Abstract

Limited number od studies concerning markers of treatment outcome in hypersensitivity pneumonitis (HP) patients was published. Aim: To detect possible markers of treatment outcome in bronchoalveolar lavage of HP patients. 24 HP patients have been prospectively enrolled. All of them were treatment naive at the time of diagnosis, when pulmonary function tests (PFT) and bronchoalveolar lavage (BAL) were assessed. Concentrations of MMP-7, IL-4R, PAR-2 and TNF-α in BAL fluid (BALF) were measured by ELISA. Initiation of pharmacological treatment ( systemic corticosteroids in an initial dose 0,5 mg/kg/day slowly tappering) was based on respiratory specialist decision in 14 patients, 10 patients were adviced to avoid further antigen exposure only. Repeated PFT were gained 6 months after diagnosis establishment and vital capacity (VC) values trends were assessed.

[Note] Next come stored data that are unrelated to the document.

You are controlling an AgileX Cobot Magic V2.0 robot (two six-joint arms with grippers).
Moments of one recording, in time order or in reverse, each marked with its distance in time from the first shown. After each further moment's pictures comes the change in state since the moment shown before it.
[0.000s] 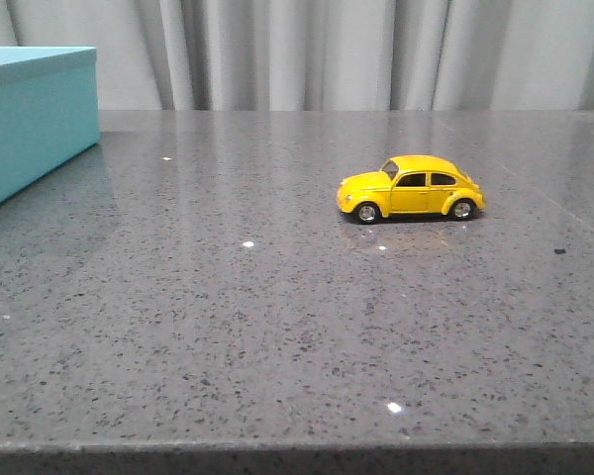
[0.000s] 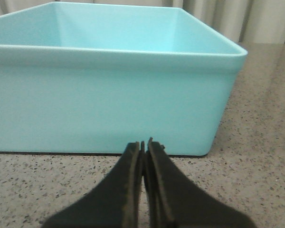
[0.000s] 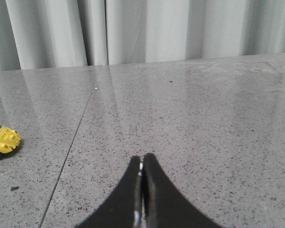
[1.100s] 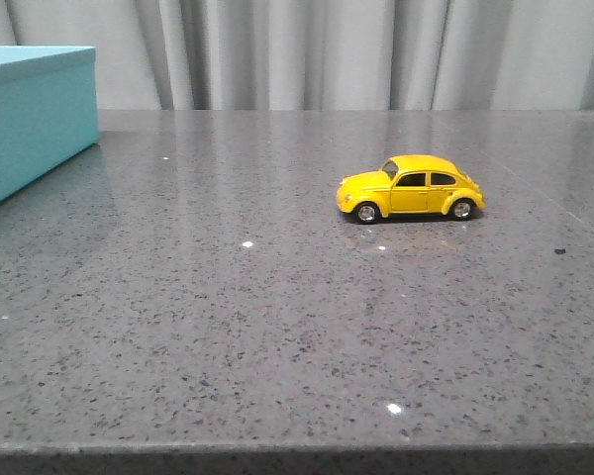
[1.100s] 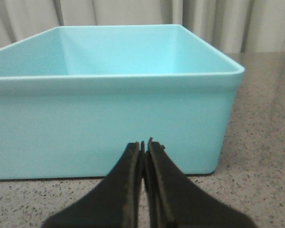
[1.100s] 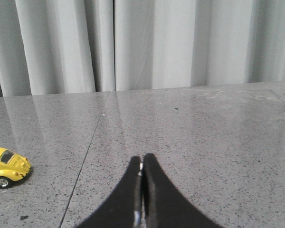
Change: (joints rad) left arm 0.000 0.000 0.000 0.063 -0.069 0.000; right arm 0.000 0.000 0.000 0.000 -0.100 0.000
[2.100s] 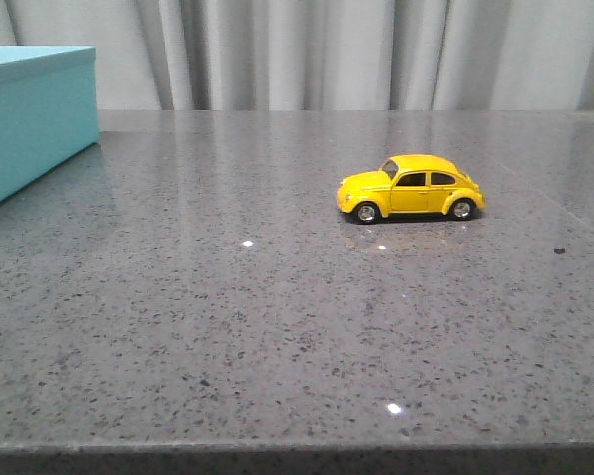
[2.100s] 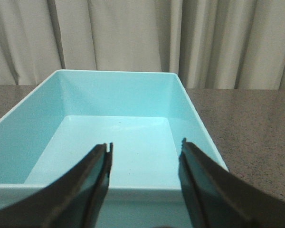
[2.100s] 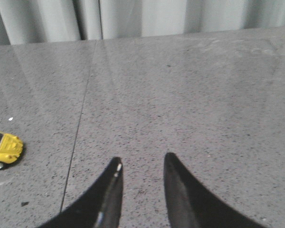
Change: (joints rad) left arm 0.000 0.333 -0.309 -0.051 -0.014 0.000; right arm 0.045 0.338 -0.348 0.000 0.328 0.000
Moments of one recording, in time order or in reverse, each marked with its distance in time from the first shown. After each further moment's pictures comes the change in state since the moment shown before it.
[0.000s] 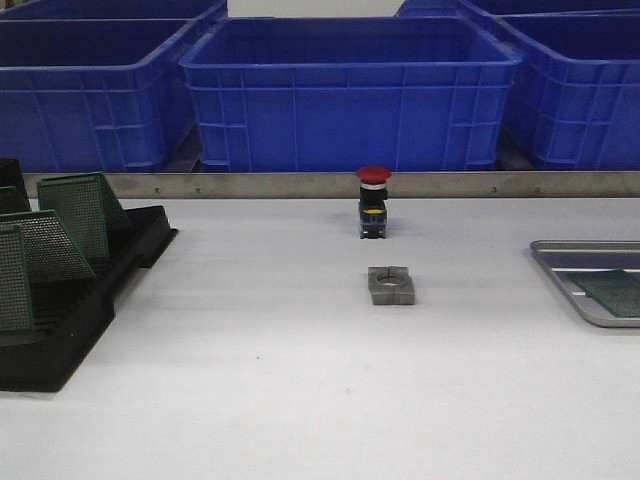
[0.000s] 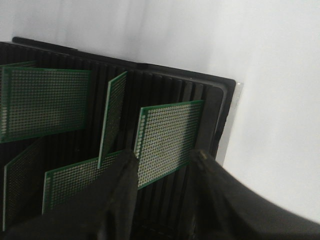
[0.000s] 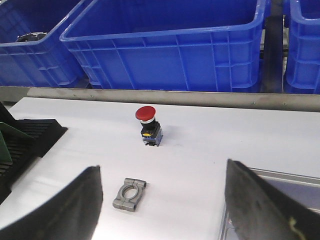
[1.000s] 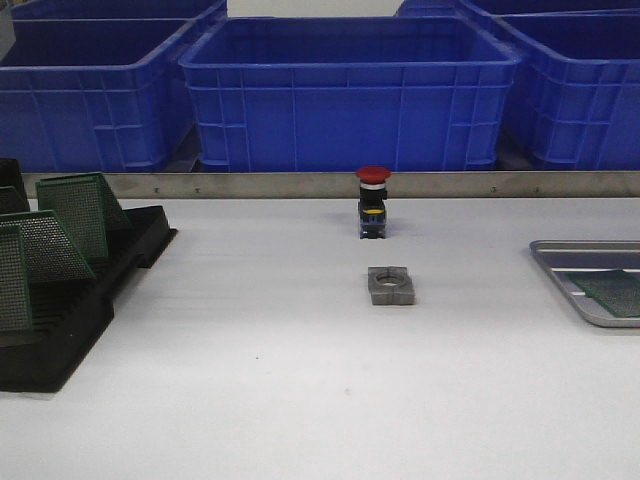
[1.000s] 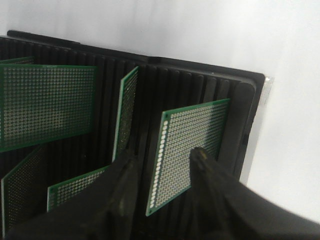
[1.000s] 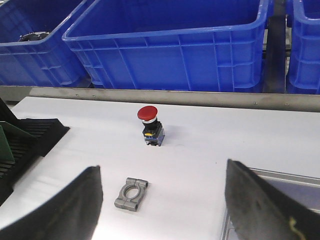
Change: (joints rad) left arm 0.000 0.092 0.000 0.001 -0.098 0.040; right arm 0.000 0.000 0.000 0.000 0.008 -0.001
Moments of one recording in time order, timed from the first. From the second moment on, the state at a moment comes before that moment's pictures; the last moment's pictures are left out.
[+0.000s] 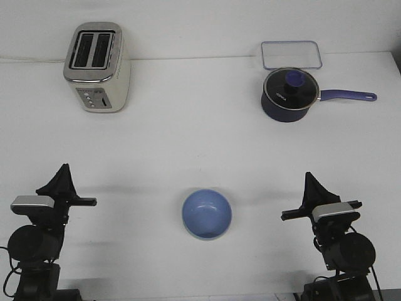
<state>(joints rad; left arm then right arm) 0.00 0.52 0.36 0.39 0.02 0.01 0.16 0.29 0.35 -0.01 0.03 0.04</state>
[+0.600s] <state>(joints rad) 0.00 0.32 0.27 0.26 0.02 0.02 0.16 0.29 0.35 -0.01 0.03 0.04</state>
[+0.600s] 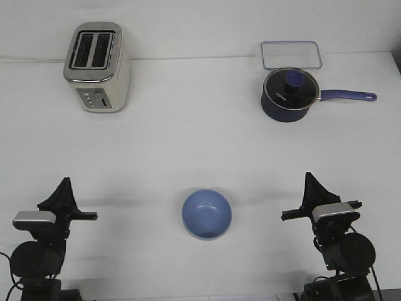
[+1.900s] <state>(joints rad) 0.00 0.01 0.03 0.17 0.02 0.02 0.16 0.29 0.35 -0.01 0.03 0.04</state>
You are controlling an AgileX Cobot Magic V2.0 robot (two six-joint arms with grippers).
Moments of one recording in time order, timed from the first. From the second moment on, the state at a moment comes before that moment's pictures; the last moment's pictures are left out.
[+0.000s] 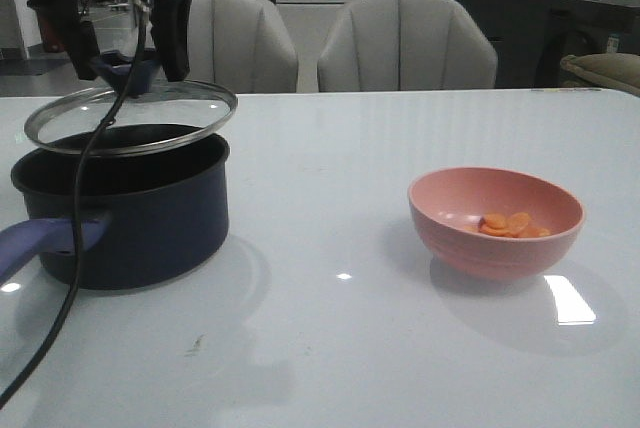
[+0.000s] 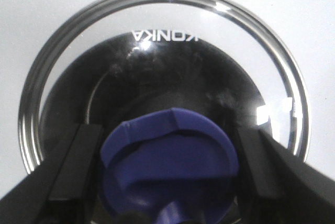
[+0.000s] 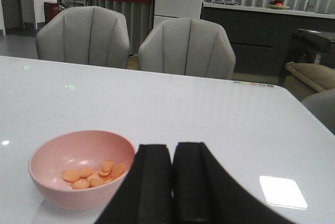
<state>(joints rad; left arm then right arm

Patients were divided into 4 group according to treatment and VC trend in 6 months period: pharmacological treatment - VC decline (n=7); nontreated - VC decline (n=1), pharmacological treatment - VC increase (n=7), nontreated – VC increase (n=9). Cytokine concentrations were compared among groups. Results: BALF concentrations of IL-4R and PAR-2 at the time of diagnosis might help us to define populations of HP patients with favourable prognosis.